Terminate replication connections that are inactive for longer than this amount of time.
At a glance
| Property | Value |
|---|---|
| Parameter | wal_sender_timeout |
| Category | Replication |
| Default | 60 |
| Value type | integer |
| Change scope | Per-session (SET) |
| Available in | PostgreSQL 12, 13, 14, 15, 16, 17, 18, 19 (added in 12) |
What it does
Terminate replication connections that are inactive for longer than this amount of time. This is useful for the sending server to detect a standby crash or network outage. If this value is specified without units, it is taken as milliseconds. The default value is 60 seconds. A value of zero disables the timeout mechanism.
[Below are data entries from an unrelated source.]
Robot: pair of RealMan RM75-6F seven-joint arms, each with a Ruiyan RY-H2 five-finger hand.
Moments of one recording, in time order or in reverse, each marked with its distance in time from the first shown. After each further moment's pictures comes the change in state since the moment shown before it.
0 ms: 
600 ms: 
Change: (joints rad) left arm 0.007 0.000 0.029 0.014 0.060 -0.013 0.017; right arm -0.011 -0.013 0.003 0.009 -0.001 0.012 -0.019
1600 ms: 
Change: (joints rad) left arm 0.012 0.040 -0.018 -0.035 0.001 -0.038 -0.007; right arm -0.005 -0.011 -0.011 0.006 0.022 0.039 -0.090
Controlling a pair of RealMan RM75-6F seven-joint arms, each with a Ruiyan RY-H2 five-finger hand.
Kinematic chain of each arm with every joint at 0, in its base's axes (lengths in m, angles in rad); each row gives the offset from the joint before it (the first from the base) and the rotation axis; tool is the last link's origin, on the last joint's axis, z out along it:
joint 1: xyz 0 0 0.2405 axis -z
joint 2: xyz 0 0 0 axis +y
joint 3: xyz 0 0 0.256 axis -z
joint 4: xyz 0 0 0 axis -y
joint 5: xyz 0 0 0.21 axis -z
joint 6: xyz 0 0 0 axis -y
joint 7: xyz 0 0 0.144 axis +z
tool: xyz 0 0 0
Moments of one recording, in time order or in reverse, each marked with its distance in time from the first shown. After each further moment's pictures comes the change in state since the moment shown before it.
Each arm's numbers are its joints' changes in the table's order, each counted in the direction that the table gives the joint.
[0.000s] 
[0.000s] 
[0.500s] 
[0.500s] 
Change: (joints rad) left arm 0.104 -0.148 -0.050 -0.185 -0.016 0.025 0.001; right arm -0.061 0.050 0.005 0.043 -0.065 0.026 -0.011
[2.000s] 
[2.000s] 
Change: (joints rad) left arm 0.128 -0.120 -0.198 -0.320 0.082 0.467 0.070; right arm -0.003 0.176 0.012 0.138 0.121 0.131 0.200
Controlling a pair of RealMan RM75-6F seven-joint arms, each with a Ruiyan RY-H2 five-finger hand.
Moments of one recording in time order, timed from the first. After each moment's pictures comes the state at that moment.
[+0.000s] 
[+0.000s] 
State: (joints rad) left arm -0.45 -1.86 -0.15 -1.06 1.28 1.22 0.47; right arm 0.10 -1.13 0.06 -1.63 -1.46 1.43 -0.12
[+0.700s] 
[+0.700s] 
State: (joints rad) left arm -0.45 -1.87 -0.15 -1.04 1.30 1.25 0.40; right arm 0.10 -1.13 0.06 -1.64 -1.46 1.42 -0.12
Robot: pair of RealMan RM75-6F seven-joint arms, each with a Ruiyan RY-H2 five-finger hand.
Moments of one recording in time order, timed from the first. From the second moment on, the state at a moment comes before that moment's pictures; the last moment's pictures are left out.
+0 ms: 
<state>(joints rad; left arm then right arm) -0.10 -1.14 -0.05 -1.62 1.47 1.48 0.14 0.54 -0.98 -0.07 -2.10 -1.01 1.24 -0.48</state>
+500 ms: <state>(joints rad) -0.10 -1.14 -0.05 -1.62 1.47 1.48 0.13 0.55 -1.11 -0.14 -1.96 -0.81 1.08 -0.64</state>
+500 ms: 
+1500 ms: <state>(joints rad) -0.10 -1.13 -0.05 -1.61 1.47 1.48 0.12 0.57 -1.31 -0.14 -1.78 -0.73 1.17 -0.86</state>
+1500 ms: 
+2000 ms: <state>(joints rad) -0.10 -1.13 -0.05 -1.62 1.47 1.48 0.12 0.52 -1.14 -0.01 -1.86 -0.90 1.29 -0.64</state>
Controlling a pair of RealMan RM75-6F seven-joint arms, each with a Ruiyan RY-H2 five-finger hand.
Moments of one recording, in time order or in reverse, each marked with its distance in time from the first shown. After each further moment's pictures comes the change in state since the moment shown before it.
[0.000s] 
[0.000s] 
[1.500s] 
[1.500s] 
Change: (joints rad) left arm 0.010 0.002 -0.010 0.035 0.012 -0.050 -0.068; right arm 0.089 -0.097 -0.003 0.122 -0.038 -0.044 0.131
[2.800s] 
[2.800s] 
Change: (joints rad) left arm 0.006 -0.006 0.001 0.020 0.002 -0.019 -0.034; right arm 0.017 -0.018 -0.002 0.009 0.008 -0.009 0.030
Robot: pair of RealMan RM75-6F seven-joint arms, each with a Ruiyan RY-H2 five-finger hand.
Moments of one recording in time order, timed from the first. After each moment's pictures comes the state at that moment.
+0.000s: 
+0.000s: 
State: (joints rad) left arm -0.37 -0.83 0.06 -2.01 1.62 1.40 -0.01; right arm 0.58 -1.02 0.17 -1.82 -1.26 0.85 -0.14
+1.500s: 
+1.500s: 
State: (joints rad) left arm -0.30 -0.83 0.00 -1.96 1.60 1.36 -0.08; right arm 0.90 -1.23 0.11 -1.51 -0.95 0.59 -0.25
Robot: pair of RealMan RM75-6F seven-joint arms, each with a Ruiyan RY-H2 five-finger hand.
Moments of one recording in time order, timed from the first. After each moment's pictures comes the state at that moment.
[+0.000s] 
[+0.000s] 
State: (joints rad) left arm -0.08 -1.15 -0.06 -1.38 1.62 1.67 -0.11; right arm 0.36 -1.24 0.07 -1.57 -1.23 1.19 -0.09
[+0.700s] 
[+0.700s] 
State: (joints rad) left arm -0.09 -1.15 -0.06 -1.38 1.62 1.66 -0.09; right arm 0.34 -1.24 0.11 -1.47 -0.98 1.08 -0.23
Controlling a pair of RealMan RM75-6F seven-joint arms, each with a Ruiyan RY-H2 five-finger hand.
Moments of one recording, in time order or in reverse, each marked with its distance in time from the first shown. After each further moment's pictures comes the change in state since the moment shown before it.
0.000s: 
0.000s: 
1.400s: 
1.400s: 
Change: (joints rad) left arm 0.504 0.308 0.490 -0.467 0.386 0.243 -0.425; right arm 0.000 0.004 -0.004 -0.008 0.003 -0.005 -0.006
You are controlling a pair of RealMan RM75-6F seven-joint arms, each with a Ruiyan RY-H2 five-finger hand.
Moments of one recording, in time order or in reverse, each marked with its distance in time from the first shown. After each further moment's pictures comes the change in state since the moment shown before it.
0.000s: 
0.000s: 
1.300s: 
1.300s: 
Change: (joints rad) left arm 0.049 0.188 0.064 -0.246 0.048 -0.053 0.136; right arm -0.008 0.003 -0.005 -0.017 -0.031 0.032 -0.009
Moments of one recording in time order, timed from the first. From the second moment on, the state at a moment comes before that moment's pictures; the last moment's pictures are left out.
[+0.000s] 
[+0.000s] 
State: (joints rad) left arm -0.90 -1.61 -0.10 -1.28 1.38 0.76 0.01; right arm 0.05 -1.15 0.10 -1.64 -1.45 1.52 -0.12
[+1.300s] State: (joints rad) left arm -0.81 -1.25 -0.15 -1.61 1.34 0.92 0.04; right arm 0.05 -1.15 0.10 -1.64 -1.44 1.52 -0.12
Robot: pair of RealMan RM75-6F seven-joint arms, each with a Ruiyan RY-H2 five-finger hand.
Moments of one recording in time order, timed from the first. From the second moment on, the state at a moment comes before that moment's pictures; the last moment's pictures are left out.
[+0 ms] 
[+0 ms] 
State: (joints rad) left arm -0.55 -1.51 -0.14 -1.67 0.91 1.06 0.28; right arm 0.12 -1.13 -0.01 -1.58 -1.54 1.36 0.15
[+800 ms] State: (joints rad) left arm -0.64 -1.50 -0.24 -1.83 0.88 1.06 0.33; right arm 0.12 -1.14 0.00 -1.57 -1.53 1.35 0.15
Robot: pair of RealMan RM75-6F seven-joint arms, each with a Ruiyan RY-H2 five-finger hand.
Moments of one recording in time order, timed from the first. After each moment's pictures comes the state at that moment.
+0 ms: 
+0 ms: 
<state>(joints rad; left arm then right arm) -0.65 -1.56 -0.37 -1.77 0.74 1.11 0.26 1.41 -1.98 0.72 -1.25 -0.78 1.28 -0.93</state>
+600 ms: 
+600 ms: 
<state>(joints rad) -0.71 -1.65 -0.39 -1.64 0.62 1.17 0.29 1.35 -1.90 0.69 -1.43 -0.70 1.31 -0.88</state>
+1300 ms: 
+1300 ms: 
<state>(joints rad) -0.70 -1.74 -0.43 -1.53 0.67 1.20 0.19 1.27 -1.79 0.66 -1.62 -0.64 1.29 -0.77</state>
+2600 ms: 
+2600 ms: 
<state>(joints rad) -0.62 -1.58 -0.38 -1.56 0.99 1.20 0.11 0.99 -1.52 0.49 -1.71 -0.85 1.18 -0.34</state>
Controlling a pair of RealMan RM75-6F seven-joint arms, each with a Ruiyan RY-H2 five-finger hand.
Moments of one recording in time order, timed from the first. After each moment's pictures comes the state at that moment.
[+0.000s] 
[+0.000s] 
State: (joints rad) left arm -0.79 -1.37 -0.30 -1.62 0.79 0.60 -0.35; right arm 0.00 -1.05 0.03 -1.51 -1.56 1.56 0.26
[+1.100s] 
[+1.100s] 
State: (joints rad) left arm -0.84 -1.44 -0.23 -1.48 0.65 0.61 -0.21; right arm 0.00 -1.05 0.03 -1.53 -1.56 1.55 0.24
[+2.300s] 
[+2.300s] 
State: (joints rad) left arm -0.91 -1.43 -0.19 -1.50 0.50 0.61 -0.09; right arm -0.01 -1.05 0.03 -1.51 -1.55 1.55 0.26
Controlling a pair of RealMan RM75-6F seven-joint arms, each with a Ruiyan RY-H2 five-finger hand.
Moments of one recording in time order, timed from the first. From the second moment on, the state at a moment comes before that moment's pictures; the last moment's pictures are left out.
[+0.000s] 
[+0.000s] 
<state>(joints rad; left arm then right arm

With a cluster distributed across multiple geographic locations, using different values per location brings more flexibility in the cluster management. A smaller value is useful for faster failure detection with a standby having a low-latency network connection, and a larger value helps in judging better the health of a standby if located on a remote location, with a high-latency network connection.
(Description quoted from the official PostgreSQL documentation.)
How to apply a change
Can be set per session with SET, per role/database with ALTER ROLE/DATABASE ... SET, or globally in postgresql.conf.
Inspect the current value and source with SHOW wal_sender_timeout; or SELECT name, setting, unit, context, source FROM pg_settings WHERE name = 'wal_sender_timeout';.
Tuning guidance
Lower it to detect dead replicas faster (quicker failover decisions); raise it on high-latency/WAN links so healthy senders are not killed. Keep it consistent with the receiver-side timeout.